A bladder diary tracks every bathroom visit over a full 24-hour period. The National Institute of Diabetes and Digestive and Kidney Diseases recommends picking any day of the week and starting with the first time you urinate after waking. For each trip, you record:
- The time you urinated (with AM or PM noted)
- The amount you produced, measured with a collection container
- Any leakage, rated as small, medium, or large
- All fluids you drink throughout the day, measured in ounces
- Pad use, including the number and type, if applicable
This record gives you and your healthcare provider a clear picture of your voiding pattern rather than relying on memory, which tends to be unreliable for something as routine as bathroom visits. Even a single 24-hour diary can reveal patterns like excessive nighttime urination or unusually high fluid intake driving frequent trips.
How to Track Seizure Frequency
For people managing epilepsy, tracking seizure frequency is essential because medication adjustments and treatment decisions are based almost entirely on patient-reported counts. A seizure diary captures three core pieces of information: the type of seizure, how many occurred, and which days they happened on. Recording these on a calendar format helps eliminate recall bias, which is a significant problem since seizures can affect memory.
Beyond those three essentials, you can also note the time of each seizure, how long it lasted, possible triggers (sleep deprivation, stress, missed meals), whether seizures came in clusters, and any medications that were missed. Seizure clusters, generally defined as two or more seizures within 6 hours or three or more within 24 hours, are particularly important to flag. Many people use smartphone apps designed for this purpose, which can generate reports to share at clinic visits.
How Hearing Frequency Is Tested
If you’re curious about testing the frequencies you can hear, clinical hearing tests (pure tone audiometry) evaluate your ability to detect sounds across the range of 250 to 8,000 Hz. This range covers most speech sounds, though the human ear can technically detect frequencies from 20 to 20,000 Hz. During the test, tones are played at different pitches and volumes through headphones, and you indicate each time you hear a sound.

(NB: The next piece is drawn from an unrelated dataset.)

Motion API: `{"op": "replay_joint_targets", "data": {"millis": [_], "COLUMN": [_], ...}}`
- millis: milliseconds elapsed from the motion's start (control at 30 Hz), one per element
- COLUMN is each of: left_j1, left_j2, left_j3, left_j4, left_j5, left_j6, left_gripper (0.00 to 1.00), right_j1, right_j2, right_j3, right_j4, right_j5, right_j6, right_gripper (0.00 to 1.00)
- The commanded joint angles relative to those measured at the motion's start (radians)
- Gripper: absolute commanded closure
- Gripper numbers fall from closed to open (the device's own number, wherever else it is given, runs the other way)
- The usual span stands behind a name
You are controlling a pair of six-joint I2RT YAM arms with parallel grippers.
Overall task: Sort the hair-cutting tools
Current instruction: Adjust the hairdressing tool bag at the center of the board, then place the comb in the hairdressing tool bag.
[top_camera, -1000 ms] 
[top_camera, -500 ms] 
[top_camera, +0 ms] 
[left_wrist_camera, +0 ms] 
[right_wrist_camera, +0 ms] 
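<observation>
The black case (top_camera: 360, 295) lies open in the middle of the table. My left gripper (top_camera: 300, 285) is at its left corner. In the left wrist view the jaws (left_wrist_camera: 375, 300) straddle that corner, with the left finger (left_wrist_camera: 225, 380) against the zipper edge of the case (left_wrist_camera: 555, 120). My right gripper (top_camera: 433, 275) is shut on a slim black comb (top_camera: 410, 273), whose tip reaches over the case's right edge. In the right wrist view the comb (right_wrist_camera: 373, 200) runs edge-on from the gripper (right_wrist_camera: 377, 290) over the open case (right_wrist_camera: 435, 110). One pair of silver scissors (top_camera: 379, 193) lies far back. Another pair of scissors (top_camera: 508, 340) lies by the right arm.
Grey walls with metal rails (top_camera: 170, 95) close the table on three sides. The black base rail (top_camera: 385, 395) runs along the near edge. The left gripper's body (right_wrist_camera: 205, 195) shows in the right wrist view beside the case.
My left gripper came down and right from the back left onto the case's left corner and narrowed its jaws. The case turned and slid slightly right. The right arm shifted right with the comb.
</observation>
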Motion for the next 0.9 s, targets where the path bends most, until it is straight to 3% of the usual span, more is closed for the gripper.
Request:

The results are plotted on a chart called an audiogram. Your “pure tone average,” calculated from your sensitivity at 500, 1,000, and 2,000 Hz, gives a single number summarizing your hearing ability in the frequencies that matter most for understanding speech. Online hearing tests exist but are limited by your headphone quality and ambient noise. A clinical test in a soundproof booth remains the most reliable option.
Using Wearables for Ongoing Monitoring
Modern fitness watches pack an impressive array of sensors: optical heart rate monitors, pulse oximeters, accelerometers, thermometers, and barometers. These allow continuous tracking of heart rate, sleep patterns, blood oxygen levels, step counts, and estimated calorie burn. Some newer models from Apple and Garmin also estimate respiratory rate and detect irregular heart rhythms.
The convenience is real, but accuracy varies. A review of five commercially available wrist-worn devices found that most had error rates above 10% for energy expenditure compared to laboratory measurements. Heart rate tracking tends to be more reliable at rest than during vigorous exercise. Step counting accuracy also differs between devices and brands, with some consistently overestimating and others underestimating. Wearables are best used for spotting trends over weeks and months rather than trusting any single reading as precise. For clinical decisions, manual measurements or medical-grade equipment remain the standard.